= What this task involves =
Please write out all the entries exactly, without the pictures.

(Stored entries)

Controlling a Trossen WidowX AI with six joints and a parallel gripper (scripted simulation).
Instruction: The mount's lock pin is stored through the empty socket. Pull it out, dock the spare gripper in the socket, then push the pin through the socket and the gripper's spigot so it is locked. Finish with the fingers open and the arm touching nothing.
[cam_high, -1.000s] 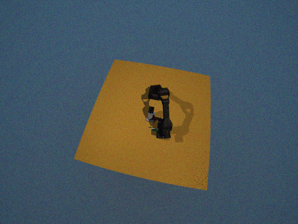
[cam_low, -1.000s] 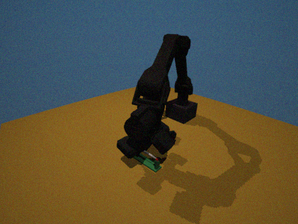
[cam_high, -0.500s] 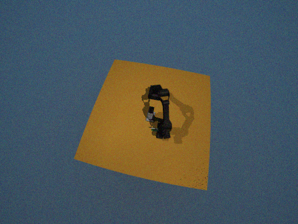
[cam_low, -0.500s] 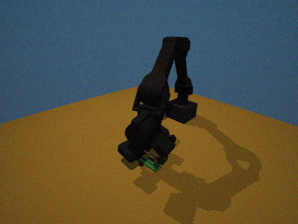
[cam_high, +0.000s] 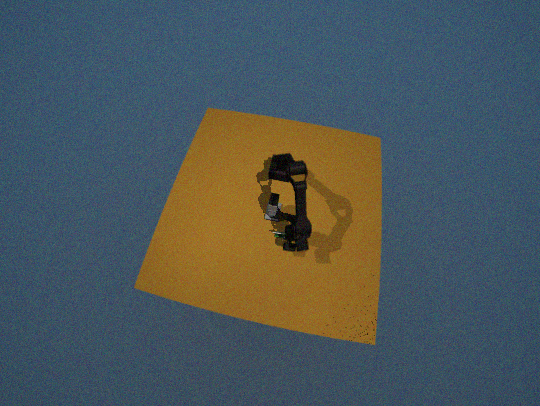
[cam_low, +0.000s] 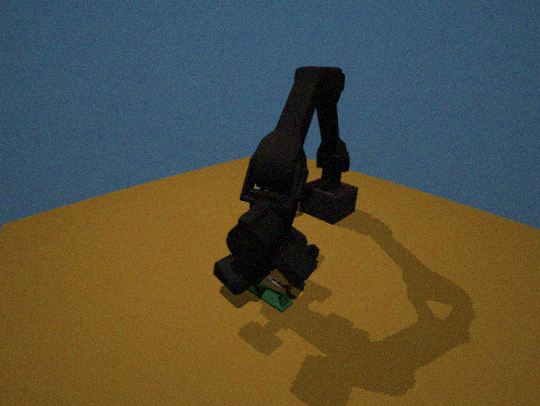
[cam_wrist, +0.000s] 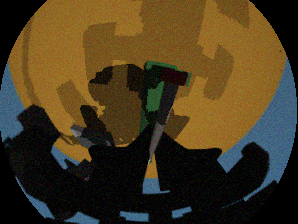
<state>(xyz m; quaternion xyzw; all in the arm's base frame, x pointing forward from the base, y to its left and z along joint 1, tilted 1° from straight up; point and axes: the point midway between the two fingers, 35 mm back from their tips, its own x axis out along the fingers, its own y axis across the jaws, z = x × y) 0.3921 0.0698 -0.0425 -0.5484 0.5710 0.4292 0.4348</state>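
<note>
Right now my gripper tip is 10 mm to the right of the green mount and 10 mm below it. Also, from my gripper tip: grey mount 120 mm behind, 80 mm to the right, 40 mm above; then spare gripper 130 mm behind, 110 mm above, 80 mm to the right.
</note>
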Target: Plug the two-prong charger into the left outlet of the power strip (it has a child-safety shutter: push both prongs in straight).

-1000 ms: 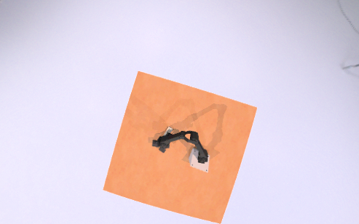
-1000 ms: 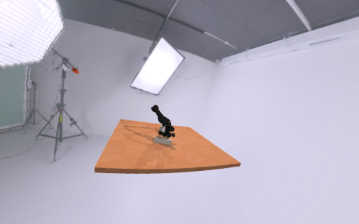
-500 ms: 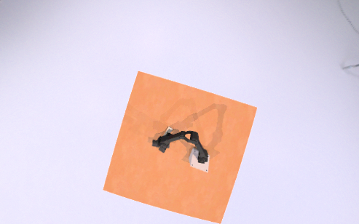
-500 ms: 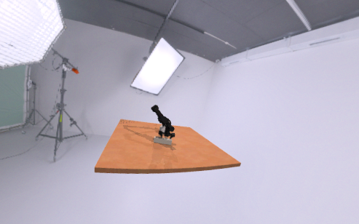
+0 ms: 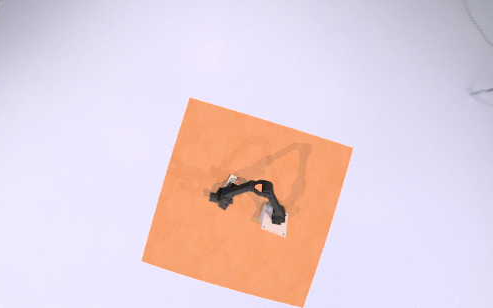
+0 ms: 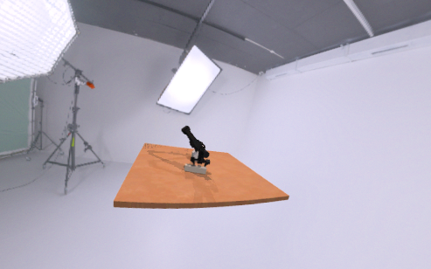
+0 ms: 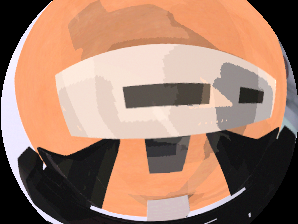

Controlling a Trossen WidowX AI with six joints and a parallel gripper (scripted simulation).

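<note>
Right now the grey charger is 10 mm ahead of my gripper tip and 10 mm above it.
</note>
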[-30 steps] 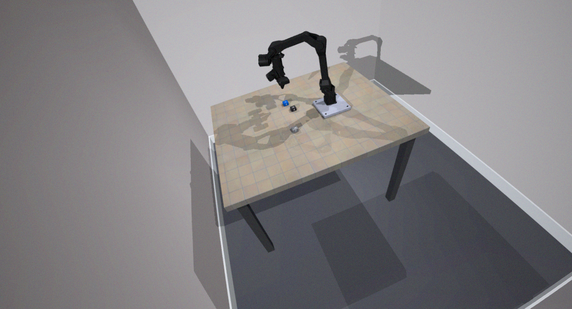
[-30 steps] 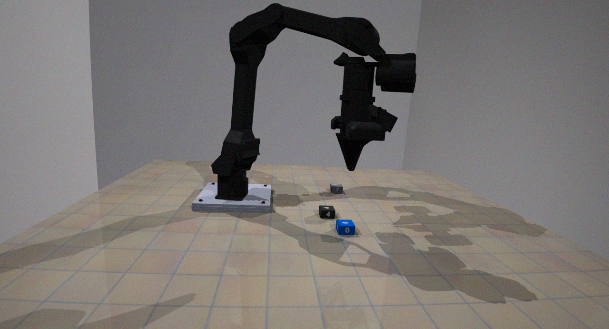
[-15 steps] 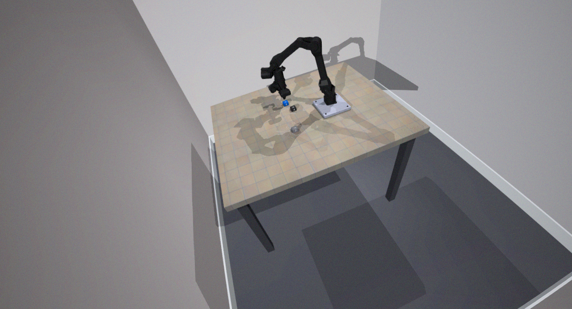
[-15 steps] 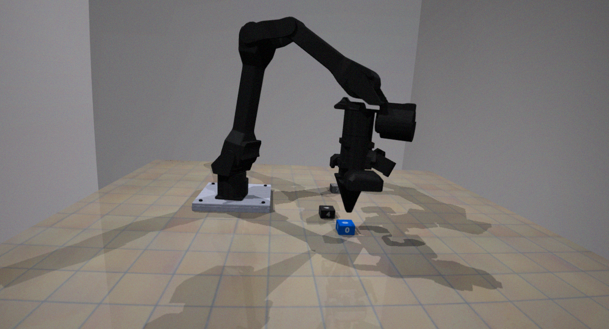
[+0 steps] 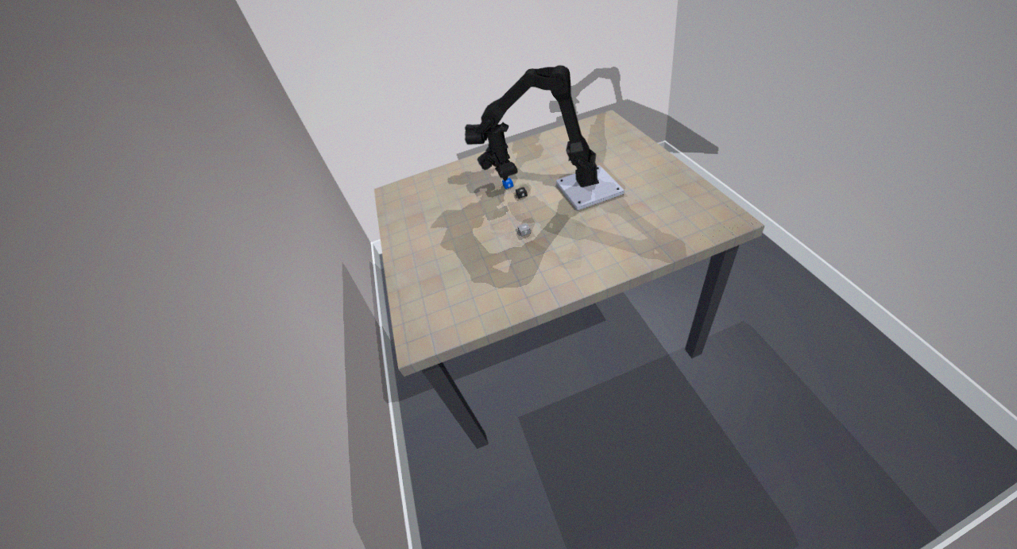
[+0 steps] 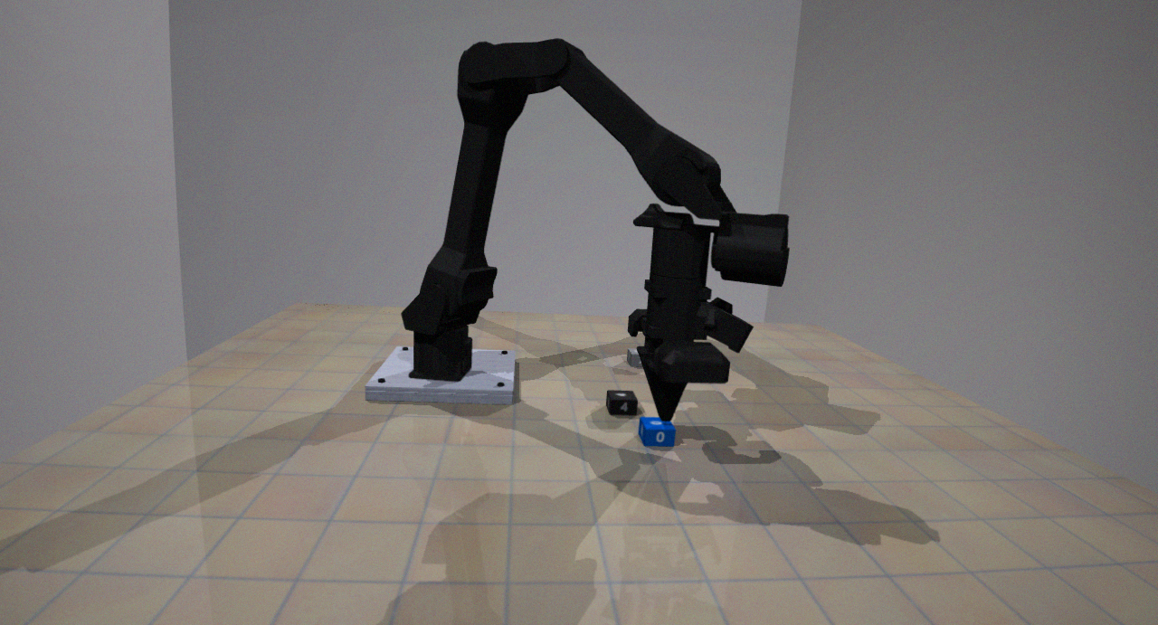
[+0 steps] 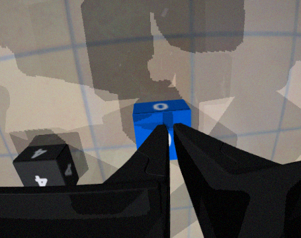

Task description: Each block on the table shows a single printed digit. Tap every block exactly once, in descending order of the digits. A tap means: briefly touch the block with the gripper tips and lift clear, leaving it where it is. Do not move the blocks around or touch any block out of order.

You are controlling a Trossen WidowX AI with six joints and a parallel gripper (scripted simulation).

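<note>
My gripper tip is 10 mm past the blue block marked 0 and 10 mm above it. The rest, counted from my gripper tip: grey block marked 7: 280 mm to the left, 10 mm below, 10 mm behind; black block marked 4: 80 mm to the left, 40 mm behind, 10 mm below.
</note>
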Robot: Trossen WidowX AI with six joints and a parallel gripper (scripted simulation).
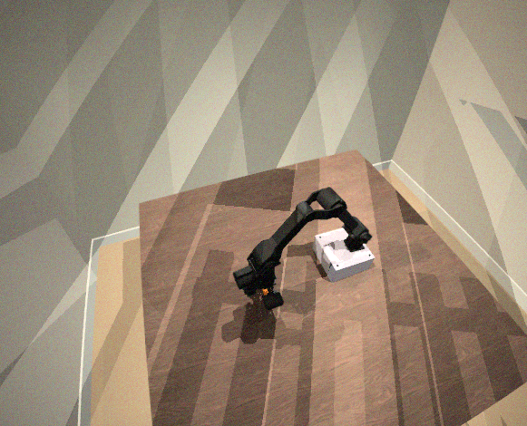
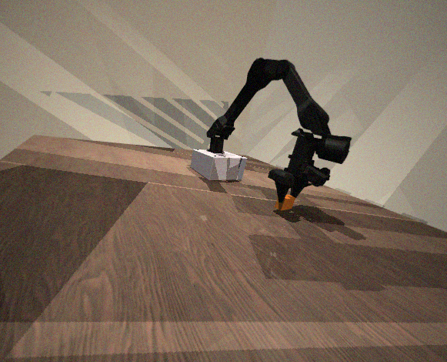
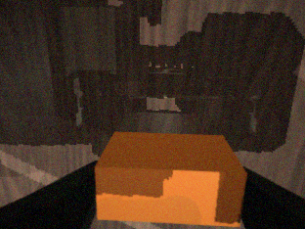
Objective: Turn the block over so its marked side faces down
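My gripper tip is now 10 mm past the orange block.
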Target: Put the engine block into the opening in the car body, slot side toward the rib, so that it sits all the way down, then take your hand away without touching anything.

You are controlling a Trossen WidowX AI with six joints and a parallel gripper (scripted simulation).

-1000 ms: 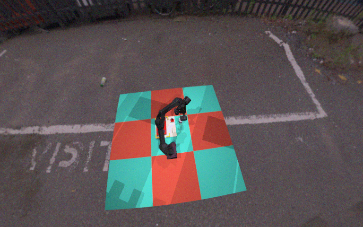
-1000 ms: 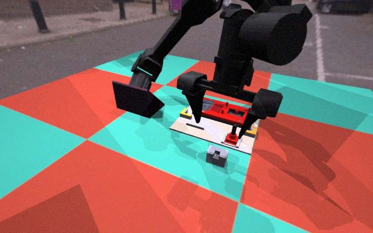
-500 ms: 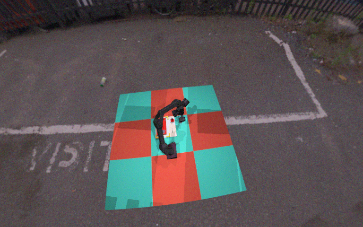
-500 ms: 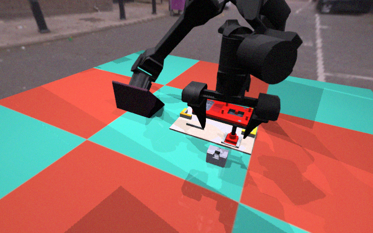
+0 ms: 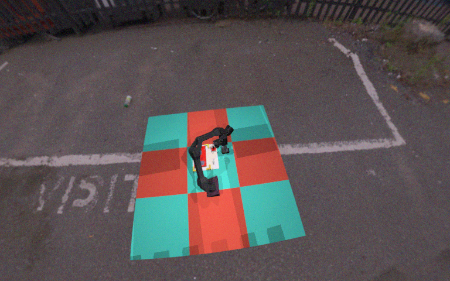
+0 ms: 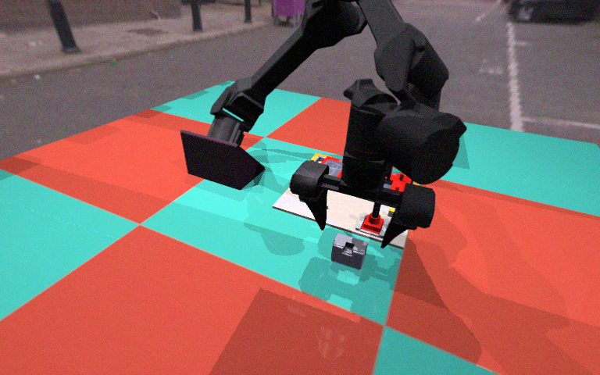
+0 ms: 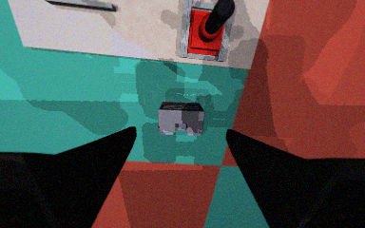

= Output of the task =
Controlling a Trossen WidowX AI with six joints and a parallel gripper (scripted simulation).
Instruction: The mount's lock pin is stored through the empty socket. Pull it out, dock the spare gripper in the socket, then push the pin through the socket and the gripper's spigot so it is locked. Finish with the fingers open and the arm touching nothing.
[cam_high, -1.000s] 
[cam_low, -1.000s] 
[cam_high, -0.500s] 
[cam_low, -0.500s] 
[cam_high, +0.000s] 
[cam_low, +0.000s] 
[cam_wrist, +0.000s] 
<state>(xyz m; quaternion xyzw; all in the arm's base frame, x pointing forward from the base, y to its left and z along joint 1, tilted 1° from straight up; point and axes: the point midway between the two fingers, 35 mm back from their tips, its own x axis out along the fingers, its own y axis across the jaws, z = x × y) 0.3921 0.0698 -0.0425 -0.5484 0.5710 0.4292 0.4348</state>
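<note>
Right now my gripper tip is 10 mm to the right of the green mount and 10 mm below it. Also, from my gripper tip: grey mount 120 mm behind, 80 mm to the right, 40 mm above; then spare gripper 130 mm behind, 110 mm above, 80 mm to the right.
</note>
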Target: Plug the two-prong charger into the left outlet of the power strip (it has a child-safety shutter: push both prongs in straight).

-1000 ms: 
-1000 ms: 
-500 ms: 
-500 ms: 
+0 ms: 
+0 ms: 
+0 ms: 

Controlling a Trossen WidowX AI with six joints and a parallel gripper (scripted simulation).

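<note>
Right now the grey charger is 10 mm ahead of my gripper tip and 10 mm above it.
</note>
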[-30 steps] 
[-30 steps] 
[-15 steps] 
[-15 steps] 
[+0 steps] 
[+0 steps] 
[+0 steps] 

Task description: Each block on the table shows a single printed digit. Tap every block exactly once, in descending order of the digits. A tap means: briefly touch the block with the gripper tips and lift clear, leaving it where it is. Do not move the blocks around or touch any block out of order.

You are controlling a Trossen WidowX AI with six joints and a parallel gripper (scripted simulation).

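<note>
My gripper tip is 10 mm past the blue block marked 0 and 10 mm above it. The rest, counted from my gripper tip: grey block marked 7: 280 mm to the left, 10 mm below, 10 mm behind; black block marked 4: 80 mm to the left, 40 mm behind, 10 mm below.
</note>
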Robot: Trossen WidowX AI with six joints and a parallel gripper (scripted simulation).
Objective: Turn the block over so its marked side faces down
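My gripper tip is now 10 mm past the orange block.
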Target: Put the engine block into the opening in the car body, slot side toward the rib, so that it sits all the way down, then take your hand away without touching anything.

You are controlling a Trossen WidowX AI with six joints and a parallel gripper (scripted simulation).

-1000 ms: 
-1000 ms: 
-500 ms: 
-500 ms: 
+0 ms: 
+0 ms: 
+0 ms: 

The requested output has now been given in full.